Among the entries below, extract exactly the lines that run from the one with "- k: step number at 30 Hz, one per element" through the one with "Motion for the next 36", both ends included.

(Recorded data Opens)

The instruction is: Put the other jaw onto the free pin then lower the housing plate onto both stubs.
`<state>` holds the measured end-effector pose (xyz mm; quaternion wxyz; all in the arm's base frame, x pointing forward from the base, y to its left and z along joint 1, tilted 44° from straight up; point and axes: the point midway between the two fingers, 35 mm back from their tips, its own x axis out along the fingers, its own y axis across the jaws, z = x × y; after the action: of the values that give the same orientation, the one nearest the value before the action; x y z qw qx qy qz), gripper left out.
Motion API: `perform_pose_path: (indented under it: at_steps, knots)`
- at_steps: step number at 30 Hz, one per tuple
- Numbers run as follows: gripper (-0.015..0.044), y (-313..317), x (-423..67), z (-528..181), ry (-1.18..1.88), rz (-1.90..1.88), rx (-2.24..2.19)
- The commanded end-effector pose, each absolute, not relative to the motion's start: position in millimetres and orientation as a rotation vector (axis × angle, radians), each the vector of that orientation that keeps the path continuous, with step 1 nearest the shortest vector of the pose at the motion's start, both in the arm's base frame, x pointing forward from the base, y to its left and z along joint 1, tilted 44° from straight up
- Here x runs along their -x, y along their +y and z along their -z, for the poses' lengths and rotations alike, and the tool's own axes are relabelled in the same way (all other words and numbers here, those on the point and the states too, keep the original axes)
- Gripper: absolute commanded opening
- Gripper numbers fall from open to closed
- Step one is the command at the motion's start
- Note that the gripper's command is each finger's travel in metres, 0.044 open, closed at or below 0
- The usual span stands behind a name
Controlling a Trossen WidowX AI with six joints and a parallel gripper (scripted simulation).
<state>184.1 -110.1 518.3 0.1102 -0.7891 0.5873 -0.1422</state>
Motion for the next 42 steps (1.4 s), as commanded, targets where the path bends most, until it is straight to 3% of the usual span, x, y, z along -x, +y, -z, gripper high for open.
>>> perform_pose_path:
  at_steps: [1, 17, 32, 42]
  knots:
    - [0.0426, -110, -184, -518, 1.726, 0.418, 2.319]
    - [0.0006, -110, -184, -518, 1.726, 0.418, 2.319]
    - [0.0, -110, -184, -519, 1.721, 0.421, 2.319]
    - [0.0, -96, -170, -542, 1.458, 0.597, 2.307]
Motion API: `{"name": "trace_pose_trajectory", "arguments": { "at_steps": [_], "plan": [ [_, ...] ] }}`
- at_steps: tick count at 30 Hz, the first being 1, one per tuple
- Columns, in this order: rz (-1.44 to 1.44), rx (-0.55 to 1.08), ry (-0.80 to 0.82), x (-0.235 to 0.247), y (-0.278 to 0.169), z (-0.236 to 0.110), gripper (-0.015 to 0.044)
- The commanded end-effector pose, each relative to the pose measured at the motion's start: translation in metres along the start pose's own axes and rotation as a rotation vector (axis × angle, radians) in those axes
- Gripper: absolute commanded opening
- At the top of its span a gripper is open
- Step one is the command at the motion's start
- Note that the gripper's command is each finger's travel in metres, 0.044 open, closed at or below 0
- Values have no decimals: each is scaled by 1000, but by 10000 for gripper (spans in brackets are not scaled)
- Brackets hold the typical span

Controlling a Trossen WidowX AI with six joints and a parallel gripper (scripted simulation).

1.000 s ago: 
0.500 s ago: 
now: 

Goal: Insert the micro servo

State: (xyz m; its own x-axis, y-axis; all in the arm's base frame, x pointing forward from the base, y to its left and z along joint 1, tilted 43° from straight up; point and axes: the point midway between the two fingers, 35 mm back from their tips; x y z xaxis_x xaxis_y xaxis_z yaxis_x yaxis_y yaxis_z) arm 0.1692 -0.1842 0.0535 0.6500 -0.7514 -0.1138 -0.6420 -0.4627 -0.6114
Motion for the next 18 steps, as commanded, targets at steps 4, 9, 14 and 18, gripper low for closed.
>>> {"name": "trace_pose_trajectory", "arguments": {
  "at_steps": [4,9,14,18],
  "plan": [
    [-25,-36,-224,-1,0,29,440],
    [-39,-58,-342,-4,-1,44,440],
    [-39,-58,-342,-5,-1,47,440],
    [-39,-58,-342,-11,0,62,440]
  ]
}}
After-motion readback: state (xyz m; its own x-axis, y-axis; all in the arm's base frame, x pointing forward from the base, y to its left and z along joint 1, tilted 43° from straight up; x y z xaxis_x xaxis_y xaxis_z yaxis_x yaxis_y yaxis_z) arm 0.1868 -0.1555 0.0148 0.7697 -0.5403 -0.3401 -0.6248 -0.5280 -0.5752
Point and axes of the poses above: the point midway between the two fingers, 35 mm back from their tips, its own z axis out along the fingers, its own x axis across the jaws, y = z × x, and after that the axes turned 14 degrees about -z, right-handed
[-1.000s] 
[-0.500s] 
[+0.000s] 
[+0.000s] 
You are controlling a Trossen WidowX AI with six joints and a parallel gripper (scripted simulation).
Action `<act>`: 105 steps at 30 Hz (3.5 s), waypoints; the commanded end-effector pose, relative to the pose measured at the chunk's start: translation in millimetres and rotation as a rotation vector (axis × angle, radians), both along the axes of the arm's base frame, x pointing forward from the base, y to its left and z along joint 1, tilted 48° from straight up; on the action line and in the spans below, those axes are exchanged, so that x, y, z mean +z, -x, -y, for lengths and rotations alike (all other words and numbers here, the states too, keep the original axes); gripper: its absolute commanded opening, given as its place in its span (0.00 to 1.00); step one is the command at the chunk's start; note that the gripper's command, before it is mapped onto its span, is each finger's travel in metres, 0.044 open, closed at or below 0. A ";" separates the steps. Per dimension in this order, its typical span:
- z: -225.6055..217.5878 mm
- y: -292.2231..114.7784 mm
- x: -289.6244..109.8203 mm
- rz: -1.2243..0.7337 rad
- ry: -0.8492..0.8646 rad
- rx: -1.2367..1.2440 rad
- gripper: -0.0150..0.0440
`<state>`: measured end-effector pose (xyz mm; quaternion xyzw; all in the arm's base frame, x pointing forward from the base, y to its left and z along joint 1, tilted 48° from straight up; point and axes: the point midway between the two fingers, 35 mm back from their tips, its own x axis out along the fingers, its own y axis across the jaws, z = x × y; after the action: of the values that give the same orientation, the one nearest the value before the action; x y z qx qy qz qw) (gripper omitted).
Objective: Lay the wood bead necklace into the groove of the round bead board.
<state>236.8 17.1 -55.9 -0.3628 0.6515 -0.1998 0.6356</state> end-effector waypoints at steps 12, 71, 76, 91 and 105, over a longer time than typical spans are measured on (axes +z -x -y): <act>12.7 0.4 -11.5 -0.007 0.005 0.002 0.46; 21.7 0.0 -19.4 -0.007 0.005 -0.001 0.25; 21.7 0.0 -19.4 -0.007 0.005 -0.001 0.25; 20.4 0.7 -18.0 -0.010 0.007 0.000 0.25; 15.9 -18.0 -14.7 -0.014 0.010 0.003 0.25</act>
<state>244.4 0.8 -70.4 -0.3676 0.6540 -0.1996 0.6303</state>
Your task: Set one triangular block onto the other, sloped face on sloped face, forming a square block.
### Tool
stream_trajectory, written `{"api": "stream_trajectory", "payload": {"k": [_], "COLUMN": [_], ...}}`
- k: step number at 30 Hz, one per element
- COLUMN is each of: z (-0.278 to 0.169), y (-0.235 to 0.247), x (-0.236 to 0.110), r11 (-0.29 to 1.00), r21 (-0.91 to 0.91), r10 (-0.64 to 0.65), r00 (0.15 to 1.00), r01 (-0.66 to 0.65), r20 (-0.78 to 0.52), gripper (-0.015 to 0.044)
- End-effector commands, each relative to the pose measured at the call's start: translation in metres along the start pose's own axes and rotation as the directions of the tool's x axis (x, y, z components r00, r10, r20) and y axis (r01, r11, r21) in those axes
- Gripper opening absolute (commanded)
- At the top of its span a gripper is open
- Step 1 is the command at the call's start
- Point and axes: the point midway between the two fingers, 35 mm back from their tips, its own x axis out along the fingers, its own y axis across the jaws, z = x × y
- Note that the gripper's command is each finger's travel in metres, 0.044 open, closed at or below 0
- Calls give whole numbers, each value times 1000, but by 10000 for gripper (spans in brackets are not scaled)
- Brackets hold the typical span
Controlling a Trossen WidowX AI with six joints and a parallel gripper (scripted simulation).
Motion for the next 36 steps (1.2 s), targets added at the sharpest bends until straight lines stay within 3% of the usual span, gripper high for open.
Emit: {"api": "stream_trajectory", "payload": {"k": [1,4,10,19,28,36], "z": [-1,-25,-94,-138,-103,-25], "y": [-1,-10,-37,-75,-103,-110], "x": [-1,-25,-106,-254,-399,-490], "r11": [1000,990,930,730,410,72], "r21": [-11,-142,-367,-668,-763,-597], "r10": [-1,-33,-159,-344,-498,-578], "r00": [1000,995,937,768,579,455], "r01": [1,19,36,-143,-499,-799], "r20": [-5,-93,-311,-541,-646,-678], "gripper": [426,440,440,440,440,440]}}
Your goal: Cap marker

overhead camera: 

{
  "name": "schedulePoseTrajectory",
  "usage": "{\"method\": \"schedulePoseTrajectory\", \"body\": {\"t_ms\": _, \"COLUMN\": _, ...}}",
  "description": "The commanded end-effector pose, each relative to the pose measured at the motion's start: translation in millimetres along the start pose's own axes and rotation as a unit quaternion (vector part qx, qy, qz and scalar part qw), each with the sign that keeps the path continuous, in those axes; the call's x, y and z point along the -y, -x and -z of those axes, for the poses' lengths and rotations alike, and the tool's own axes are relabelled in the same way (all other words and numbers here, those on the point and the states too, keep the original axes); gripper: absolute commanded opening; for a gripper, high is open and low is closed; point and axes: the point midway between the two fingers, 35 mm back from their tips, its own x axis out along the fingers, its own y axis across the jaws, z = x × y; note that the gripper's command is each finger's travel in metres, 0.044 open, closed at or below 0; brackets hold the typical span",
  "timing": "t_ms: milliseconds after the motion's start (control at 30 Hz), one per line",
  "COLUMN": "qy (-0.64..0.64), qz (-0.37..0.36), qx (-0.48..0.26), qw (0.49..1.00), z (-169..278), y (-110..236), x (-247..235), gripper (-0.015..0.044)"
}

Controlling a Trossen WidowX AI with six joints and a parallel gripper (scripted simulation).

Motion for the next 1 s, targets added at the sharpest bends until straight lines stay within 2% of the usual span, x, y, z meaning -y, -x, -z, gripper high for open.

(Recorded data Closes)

**Task response:**
- k: step number at 30 Hz, one per element
- COLUMN is each of: z (-0.278 to 0.169), y (-0.235 to 0.247), x (-0.236 to 0.110), r11 (-0.29 to 1.00), r21 (-0.91 to 0.91), r10 (-0.64 to 0.65), r00 (0.15 to 1.00), r01 (-0.66 to 0.65), r20 (-0.78 to 0.52), gripper (-0.015 to 0.044)
- End-effector commands, each relative to the pose measured at the call's start: translation in metres along the start pose's own axes and rotation as the directions of the tool's x axis (x, y, z components r00, r10, r20) and y axis (r01, r11, r21) in those axes
- Gripper opening absolute (commanded)
- At the top of its span a gripper is open
- Step 1 is the command at the call's start
- Point and axes: the point midway between the two fingers, 35 mm back from their tips, its own x axis out along the fingers, its own y axis across the jaws, z = x × y
- Note that the gripper's command is each finger's travel in metres, 0.044 open, closed at or below 0
- Calls give whole numbers, each value times 1000, but by 10000 for gripper (spans in brackets are not scaled)
- Brackets hold the typical span
Controlling a Trossen WidowX AI with six joints and a parallel gripper (scripted simulation).
Motion for the next 36 steps (1.2 s), targets added at the sharpest bends until straight lines stay within 3% of the usual span, gripper high for open.

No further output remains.